On appeal, Van Oudenhoven argued that: 1) the DOJ was not authorized to deny his handgun purchase based upon federal law; and 2) even if the DOJ was authorized to deny the purchase, he was not prohibited from receiving or possessing a firearm under federal law because his conviction was expunged. Van Oudenhoven cited 18 U.S.C. § 921(a)(33)(B)(ii), which states that a person is not prohibited from possessing or receiving a firearm if the person whose conviction for a misdemeanor crime of domestic violence was “expunged or set aside, or is an offense for which the person has been pardoned or has had civil rights restored (if the law of the applicable jurisdiction provides for the loss of civil rights under such an offense) unless the pardon, expungement, or restoration of civil rights expressly provides that the person may not ship, transport, possess, or receive firearms.”
In a case recommended for publication, the Court of Appeals affirmed the circuit court’s order upholding the DOJ’s decision to deny Van Oudenhoven’s application to purchase a firearm. The court held that the DOJ was authorized to determine whether a handgun purchase would violate state or federal law because the federal government delegates to state or local law enforcement agencies (referred to as the “Point of Contact”) to serve as the intermediary between a federally licensed firearms dealer and the National Instant Criminal Background Check System. ¶ 16 (citing 28 C.F.R. § 25.2). In turn, the DOJ is charged with notifying the firearms dealer whether the sale would violate state or federal law. ¶ 18. The court concluded that the plain language of 28 C.F.R. § 25.2 authorized the DOJ to deny Van Oudenhoven’s purchase if it would violate 18 U.S.C. § 922. ¶ 19.
As for expungement, the court found that “expunged,” for purposes of § 922(a)(33)(B)(ii), requires the “’state procedure to completely remove all effects of the conviction at issue’ as a prerequisite to an individual being permitted to possess or receive a firearm.” ¶ 27. (quoting Wyoming ex rel. Crank v. United States, 539 F.3d 1236 (10th Cir. 2008)). The court relied on the plain meaning of expunge as “to remove from a record, to erase or destroy;” and Congress’s definition of “expunge” for certain federal controlled substance offenses, which “completely removes the effects of a conviction,” to conclude that the state procedure in question must completely remove all effects of the conviction to meet the criteria for expungement under § 922(a)(33)(B)(ii). ¶¶ 29-33.
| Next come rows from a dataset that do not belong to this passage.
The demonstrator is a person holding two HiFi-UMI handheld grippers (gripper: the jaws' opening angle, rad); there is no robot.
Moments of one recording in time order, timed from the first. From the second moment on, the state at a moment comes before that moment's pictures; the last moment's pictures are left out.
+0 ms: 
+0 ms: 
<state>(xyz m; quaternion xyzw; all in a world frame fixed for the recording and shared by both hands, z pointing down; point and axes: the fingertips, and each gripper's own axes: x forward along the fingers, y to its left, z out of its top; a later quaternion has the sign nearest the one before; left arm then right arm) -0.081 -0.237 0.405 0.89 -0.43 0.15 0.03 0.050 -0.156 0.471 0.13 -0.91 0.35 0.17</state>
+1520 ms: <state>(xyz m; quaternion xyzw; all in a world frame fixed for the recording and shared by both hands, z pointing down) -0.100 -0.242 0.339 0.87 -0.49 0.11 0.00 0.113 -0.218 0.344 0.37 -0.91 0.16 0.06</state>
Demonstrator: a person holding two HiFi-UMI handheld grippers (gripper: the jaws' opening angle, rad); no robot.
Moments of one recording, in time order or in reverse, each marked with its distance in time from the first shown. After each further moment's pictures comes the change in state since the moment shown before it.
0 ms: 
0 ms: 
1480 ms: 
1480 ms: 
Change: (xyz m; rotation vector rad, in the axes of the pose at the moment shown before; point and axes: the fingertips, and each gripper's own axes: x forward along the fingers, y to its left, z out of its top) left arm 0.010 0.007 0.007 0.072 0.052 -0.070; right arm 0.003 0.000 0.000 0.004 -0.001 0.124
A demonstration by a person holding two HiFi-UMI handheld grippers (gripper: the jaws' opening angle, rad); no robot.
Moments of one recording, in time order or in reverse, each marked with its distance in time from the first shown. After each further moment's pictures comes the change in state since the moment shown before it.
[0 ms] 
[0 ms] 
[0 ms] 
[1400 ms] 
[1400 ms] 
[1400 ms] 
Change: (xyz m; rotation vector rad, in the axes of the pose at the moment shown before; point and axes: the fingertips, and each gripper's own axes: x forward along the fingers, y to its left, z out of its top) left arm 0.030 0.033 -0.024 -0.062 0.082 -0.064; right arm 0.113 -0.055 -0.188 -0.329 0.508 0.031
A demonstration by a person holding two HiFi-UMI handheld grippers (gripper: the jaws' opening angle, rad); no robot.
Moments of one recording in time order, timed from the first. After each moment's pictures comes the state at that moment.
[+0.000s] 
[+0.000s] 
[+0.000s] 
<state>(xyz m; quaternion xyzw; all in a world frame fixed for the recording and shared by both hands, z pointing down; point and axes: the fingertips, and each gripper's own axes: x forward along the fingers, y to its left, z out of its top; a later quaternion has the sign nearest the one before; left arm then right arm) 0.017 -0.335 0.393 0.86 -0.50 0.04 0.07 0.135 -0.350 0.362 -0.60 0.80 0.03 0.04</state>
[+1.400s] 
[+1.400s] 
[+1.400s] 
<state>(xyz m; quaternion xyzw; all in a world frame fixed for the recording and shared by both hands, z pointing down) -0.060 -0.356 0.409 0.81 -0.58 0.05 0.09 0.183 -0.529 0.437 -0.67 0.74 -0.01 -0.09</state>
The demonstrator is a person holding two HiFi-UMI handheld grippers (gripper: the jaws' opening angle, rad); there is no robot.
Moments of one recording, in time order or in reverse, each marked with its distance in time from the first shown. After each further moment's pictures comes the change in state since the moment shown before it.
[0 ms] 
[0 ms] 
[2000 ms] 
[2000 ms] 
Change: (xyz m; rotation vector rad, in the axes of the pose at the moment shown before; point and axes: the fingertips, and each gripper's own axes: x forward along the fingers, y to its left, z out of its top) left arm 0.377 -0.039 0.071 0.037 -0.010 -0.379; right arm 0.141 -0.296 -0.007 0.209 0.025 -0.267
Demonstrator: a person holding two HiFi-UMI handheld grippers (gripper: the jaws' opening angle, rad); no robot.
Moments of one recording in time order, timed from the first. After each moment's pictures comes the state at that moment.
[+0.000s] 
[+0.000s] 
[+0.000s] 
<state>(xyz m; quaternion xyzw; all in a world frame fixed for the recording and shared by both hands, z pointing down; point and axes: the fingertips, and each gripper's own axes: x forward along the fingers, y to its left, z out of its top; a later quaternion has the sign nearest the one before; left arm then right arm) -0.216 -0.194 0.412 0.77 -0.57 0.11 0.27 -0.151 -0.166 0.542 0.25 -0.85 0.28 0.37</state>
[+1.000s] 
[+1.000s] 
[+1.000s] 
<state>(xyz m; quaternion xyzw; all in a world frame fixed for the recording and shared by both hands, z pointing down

The court found that Wisconsin’s expungement procedure “does not completely remove the effects of the conviction in question. Therefore, an expunged conviction does not constitute an ‘expunged or set aside’ conviction under 18 U.S.C. § 921(a)(33)(B)(ii).” ¶ 38. The court noted that Wis. Stat. § 973.015(1m) authorizes the sentencing court in certain situations to order that “the record be expunged.” ¶ 38. Citing the Supreme Court’s decision in State v. Braunschweig, which held that § 973.015 authorizes deleting evidence of the underlying conviction but does not invalidate the conviction, the court concluded that the expungement statute does not “completely remove the effects of a conviction.” ¶ 39.
Van Oudenhoven did not challenge the DOJ’s decision on Second Amendment grounds. The Supreme Court will decide this month in United States v. Rahimi whether 18 U.S.C. § 922(g)(8), which prohibits possessing firearms by persons subject to domestic-violence restraining orders, violates the Second Amendment. If the Court strikes down the firearm prohibition in such cases, whether Congress may prohibit people convicted of misdemeanor crimes of domestic violence from possessing a firearm will be in question.
How does this decision stand in relation to Doubek v. Kaul, 2022 WI 31, 401 Wis. 2d 575, 973 N.W.2d 756?
Hey Mary,
Mr. Van Oudenhoven was convicted of misdemeanor battery as an act of domestic abuse. There appears to have been no dispute this was a qualifying offense. You are correct that if he had a crystal ball, he should have tried to amend it to disorderly conduct and therefore be exempt from the ban as SCOW recently decided in the case you cite.